Damn! Those are some serious traps! I've never seen anything like those, that would take care of business for sure. The DOC was pretty strict when we were there, we got kicked off the castle rock trail for hanging our hammocks. We didn't know that the Kari trees were protected, and we got a pretty stern talking to. I had my bk9 on my belt in scout carry behind my back and was nervous the whole time that they were going to see it and confiscate it. I don't think they saw it, or they just didn't say anything. We had to stay in a B&B that night because we were afraid of getting caught in the bush again and getting stuck with a fine. I think I might have actually seen a couple of those boxes but wasn't sure what they were.

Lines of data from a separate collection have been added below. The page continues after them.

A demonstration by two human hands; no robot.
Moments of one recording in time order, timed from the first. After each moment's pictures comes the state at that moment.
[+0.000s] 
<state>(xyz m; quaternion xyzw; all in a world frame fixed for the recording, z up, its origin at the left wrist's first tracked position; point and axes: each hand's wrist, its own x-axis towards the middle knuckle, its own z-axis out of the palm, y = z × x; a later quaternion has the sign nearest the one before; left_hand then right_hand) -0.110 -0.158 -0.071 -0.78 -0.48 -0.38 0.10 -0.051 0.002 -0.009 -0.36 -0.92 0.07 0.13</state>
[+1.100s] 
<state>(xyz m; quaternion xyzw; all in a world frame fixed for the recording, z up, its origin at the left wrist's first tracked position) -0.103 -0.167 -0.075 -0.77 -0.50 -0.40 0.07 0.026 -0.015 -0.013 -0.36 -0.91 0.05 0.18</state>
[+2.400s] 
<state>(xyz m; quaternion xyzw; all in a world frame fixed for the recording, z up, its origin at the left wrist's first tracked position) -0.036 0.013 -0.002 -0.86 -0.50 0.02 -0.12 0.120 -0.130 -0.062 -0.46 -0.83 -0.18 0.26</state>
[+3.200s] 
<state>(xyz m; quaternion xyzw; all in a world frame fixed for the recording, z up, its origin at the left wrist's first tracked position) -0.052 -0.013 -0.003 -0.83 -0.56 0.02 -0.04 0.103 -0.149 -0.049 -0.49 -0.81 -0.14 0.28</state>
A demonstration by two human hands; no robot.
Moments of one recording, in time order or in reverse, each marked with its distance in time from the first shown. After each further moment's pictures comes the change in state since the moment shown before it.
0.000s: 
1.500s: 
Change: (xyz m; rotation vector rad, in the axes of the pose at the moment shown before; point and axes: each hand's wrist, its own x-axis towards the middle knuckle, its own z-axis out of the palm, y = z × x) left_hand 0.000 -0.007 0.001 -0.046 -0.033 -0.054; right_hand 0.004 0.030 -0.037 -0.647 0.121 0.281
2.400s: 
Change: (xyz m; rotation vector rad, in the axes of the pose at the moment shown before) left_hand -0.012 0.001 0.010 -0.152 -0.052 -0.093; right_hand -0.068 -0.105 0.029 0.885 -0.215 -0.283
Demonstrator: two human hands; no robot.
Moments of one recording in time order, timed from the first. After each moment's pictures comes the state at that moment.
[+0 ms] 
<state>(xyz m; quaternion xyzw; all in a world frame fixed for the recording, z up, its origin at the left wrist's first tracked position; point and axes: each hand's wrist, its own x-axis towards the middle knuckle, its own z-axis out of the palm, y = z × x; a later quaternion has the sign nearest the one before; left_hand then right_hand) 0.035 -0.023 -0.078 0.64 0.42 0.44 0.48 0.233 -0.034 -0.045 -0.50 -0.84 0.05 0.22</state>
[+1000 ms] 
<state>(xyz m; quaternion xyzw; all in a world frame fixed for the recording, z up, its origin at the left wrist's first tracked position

Haha, I didn't mean to imply that the South Island guys were mean, just that we never made it very far south. We got to Christchurch and had to turn back and head north because it was too cold to keep going further south and we didn't have the proper cold weather gear. Actually, we did run into a few A-holes near Christchurch but they were Maoris so maybe they don't count haha. All this reminiscing has me craving some of that "world famous in NZ lemonish drink" haha I love that stuff. And the RTD's, we don't have much like that in the southern US.
I have plans to head back to NZ in 2017, if I make it further down South Island this time I'll buy you a beer and we can have a campfire and play with knives and rat traps.
I'll definitely be going back to coramandel, it was just amazingly beautiful. So many sheep!